▶ _REQUIREMENT_
Copy out all of the data below exactly, so that no word differs from the original.

═══ DATASET ═══

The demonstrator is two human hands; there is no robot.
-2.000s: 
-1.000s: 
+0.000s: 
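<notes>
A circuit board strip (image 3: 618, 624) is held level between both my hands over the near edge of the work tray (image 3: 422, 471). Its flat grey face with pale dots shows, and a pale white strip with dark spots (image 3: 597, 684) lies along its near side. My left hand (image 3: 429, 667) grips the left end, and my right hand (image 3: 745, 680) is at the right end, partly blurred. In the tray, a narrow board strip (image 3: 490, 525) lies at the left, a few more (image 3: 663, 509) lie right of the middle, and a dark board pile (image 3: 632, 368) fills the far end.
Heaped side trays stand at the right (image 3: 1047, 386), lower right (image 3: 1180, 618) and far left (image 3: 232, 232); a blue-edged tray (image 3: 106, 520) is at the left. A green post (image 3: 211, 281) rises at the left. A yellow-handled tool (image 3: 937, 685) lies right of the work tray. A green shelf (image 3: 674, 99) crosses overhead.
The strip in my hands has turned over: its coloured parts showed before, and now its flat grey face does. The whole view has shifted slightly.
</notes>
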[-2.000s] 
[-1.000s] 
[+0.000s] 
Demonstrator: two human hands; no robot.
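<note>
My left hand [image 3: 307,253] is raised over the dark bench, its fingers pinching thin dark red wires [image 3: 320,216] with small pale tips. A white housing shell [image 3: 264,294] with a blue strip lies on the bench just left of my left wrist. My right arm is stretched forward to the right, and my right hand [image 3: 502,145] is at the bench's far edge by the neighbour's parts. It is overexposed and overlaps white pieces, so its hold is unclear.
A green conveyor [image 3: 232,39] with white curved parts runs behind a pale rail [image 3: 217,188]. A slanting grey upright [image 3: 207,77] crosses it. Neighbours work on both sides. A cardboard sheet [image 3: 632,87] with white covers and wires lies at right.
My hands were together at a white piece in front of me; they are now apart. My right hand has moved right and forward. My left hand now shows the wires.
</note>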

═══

▶ _TASK ANSWER_
The demonstrator is two human hands; there is no robot.
-2.000s: 
-1.000s: 
+0.000s: 
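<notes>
A circuit board strip (image 3: 618, 624) is held level between both my hands over the near edge of the work tray (image 3: 422, 471). Its flat grey face with pale dots shows, and a pale white strip with dark spots (image 3: 597, 684) lies along its near side. My left hand (image 3: 429, 667) grips the left end, and my right hand (image 3: 745, 680) is at the right end, partly blurred. In the tray, a narrow board strip (image 3: 490, 525) lies at the left, a few more (image 3: 663, 509) lie right of the middle, and a dark board pile (image 3: 632, 368) fills the far end.
Heaped side trays stand at the right (image 3: 1047, 386), lower right (image 3: 1180, 618) and far left (image 3: 232, 232); a blue-edged tray (image 3: 106, 520) is at the left. A green post (image 3: 211, 281) rises at the left. A yellow-handled tool (image 3: 937, 685) lies right of the work tray. A green shelf (image 3: 674, 99) crosses overhead.
The strip in my hands has turned over: its coloured parts showed before, and now its flat grey face does. The whole view has shifted slightly.
</notes>
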[-2.000s] 
[-1.000s] 
[+0.000s] 
Demonstrator: two human hands; no robot.
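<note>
My left hand [image 3: 307,253] is raised over the dark bench, its fingers pinching thin dark red wires [image 3: 320,216] with small pale tips. A white housing shell [image 3: 264,294] with a blue strip lies on the bench just left of my left wrist. My right arm is stretched forward to the right, and my right hand [image 3: 502,145] is at the bench's far edge by the neighbour's parts. It is overexposed and overlaps white pieces, so its hold is unclear.
A green conveyor [image 3: 232,39] with white curved parts runs behind a pale rail [image 3: 217,188]. A slanting grey upright [image 3: 207,77] crosses it. Neighbours work on both sides. A cardboard sheet [image 3: 632,87] with white covers and wires lies at right.
My hands were together at a white piece in front of me; they are now apart. My right hand has moved right and forward. My left hand now shows the wires.
</note>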

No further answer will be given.